The air force radar operators failed to double check with the air controllers in Subang. Is it beyond their intellect and curiosity to make a quick phone call?
Local of communication
Perhaps, they were not at their radar screens. Remember the MACC staff who were implicated in Teoh Beng Hock’s death? Their work computer hard drives showed that they were surfing pornography and shopping sites, instead of working.
The consequence of making assumptions has been the loss of 239 lives. Precious time was wasted. If only fighter jets had been sent to intercept the unidentified aircraft.
This is what Abdul Rahim said in parliament: “The turnback was detected in our radar, only we thought the turnback was done by MAS, an aircraft that was not hostile or a friendly aircraft, so we thought maybe it’s an order from control tower.”
“….only we thought…..!” In any civilised country, the public outcry would have demanded the mass resignations of the defence minister, his deputy, the chief of the armed forces, the RMAF chief, and the prime minister.
If this had been a wartime situation, Abdul Rahim and all the squadrons of air force planes could have been obliterated.
Common sense mistake No 2: Not keeping abreast of news and not reading enough.
Are the radar operators unaware that the two passenger jets which were deliberately flown into the New York Twin Towers were the weapons of death and destruction?
In a hypothetical scenario what if a passenger jet had traversed Malaysian air space and hurtled into the Petronas Twin Towers, or other sensitive locations?
Common sense mistake No 3: Never assume that the rakyat are as clueless as the defence chiefs.
Abdul Rahim Bakri failed to mention the lack of communication between civilian and military aviation authorities. Was he hoping we would not remind him?
On March 12, military radar detected an aircraft some 200 miles northwest of Penang in the Straits of Malacca. At 2.15am on the same day it went missing. We are told that there was no way to determine if the blip was MH370.
The Royal Malaysian Air Force (RMAF) chief Rodzali Daud claimed that Malaysia was working with experts to confirm that blip was the missing plane. The Department of Civil Aviation (DCA) director-general Azharuddin Abdul Rahman explained that the primary radar used by the military could only show the presence of an aircraft and nothing else.

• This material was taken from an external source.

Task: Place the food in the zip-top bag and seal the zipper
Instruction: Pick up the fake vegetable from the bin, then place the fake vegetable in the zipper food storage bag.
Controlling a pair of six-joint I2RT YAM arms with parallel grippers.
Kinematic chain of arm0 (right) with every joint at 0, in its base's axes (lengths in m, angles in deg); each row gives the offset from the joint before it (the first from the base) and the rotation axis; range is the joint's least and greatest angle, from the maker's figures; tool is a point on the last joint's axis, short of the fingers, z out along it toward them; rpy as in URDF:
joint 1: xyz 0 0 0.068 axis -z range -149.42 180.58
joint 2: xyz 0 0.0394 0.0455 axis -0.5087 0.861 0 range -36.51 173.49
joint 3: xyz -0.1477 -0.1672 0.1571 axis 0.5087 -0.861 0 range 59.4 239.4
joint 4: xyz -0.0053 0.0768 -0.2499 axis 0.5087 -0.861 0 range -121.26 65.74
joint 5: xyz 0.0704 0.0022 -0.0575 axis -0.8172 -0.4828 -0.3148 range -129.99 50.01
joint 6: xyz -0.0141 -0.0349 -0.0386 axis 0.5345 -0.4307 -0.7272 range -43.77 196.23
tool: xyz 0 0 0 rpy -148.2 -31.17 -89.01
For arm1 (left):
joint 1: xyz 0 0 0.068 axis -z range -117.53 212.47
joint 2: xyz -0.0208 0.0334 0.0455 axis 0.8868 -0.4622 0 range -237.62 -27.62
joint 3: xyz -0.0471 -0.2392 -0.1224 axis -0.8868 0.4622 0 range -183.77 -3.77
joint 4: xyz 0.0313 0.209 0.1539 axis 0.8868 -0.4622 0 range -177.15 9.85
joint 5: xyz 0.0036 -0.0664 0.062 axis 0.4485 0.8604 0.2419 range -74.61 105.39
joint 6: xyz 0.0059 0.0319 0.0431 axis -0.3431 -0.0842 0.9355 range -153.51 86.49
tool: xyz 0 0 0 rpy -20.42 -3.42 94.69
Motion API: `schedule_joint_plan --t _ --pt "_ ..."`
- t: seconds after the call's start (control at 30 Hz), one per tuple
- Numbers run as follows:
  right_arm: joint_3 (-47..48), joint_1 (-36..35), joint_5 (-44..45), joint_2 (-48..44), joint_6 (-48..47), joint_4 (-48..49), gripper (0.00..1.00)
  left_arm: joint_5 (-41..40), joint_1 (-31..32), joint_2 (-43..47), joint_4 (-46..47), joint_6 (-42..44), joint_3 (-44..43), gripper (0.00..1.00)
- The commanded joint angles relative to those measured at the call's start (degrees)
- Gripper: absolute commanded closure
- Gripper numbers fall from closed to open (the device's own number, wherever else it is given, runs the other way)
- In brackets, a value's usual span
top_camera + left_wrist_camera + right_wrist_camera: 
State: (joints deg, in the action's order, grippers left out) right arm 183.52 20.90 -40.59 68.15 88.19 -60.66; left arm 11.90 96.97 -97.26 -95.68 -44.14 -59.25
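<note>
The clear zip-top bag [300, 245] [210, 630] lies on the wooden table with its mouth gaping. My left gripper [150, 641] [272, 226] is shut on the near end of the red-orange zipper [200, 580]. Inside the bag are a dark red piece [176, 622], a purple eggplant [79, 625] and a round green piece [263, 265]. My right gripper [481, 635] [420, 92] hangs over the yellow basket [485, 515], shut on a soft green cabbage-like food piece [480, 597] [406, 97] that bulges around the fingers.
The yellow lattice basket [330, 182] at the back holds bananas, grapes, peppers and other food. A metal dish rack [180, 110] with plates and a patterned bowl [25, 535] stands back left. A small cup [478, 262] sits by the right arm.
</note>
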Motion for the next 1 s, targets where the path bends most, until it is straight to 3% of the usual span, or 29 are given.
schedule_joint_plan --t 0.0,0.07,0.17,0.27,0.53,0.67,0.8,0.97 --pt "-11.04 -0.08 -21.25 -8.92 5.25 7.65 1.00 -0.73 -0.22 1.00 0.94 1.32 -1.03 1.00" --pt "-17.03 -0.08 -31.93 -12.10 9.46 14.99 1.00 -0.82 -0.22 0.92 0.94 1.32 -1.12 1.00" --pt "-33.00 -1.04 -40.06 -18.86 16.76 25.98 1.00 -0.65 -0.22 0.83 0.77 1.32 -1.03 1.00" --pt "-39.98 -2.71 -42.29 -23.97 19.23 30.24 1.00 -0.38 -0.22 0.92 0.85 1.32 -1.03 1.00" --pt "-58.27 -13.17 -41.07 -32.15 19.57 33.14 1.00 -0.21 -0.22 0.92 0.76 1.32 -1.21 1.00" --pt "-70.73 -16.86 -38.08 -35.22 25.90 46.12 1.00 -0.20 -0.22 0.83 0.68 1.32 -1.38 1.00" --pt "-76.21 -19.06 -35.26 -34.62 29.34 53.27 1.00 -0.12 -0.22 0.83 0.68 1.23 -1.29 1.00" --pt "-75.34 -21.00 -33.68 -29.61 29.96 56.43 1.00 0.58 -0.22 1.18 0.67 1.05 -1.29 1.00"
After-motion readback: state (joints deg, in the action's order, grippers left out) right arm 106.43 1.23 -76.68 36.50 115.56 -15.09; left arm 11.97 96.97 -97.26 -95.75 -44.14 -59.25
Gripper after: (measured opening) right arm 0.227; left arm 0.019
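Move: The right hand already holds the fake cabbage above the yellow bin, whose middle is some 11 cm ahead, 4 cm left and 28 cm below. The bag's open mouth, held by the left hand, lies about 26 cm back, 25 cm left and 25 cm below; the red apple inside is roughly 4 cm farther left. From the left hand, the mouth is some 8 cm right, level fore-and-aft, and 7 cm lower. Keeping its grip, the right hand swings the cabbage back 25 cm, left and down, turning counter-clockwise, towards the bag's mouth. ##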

The chief of the armed forces Zulkifeli Mohd Zin claimed that the unidentified aircraft was first noticed in the spot where MH370 had disappeared. He claimed he ordered ships to be despatched from Lumut that night towards the suspected location of the aircraft. He then claimed that a C-130 plane was sent to scout the area the following morning.
Air-space is unprotected?
If none of the military brass were aware what the blip meant that night why was Zulkifeli confident enough to despatch ships to that particular location?
Was he simply making a remark after the event to pretend he had done something useful? What made him think he was looking at a potential crash scene that night? What else is the military hiding from us?
Why did they make a mistake with the time? MH370 was in trouble an hour into the journey.
Is the radar viewed in real time or was the radar operator looking at recorded radar information? If it is not in real time, then are our skies open to invasion?
We know that security checks and passport controls are lax. No wonder Najib Tun Razak wants to guarantee that his spouse, the self-styled First Lady of Malaysia, travels safely on private jets when flying overseas.
More importantly, it appears that our air-space is unprotected. Perhaps, it is time we grounded the air force or rename it the Royal Myopic Air Farce.
The RMAF wasted those first few hours. We could have at least known where to look for MH370. The RMAF has failed everyone on board MH370 and let down a whole nation.
Mariam Mokhtar is a FMT columnist.

1 comment:

  1. In a country where the air force planes were salvaged from the junk yards in Nevada Desert, and some of their engines went missing until located in South America ; where the billion-dollar submarine was unable to submerge, demanding them to be grounded is uncalled for. It is really hurting and demeaning to say the least.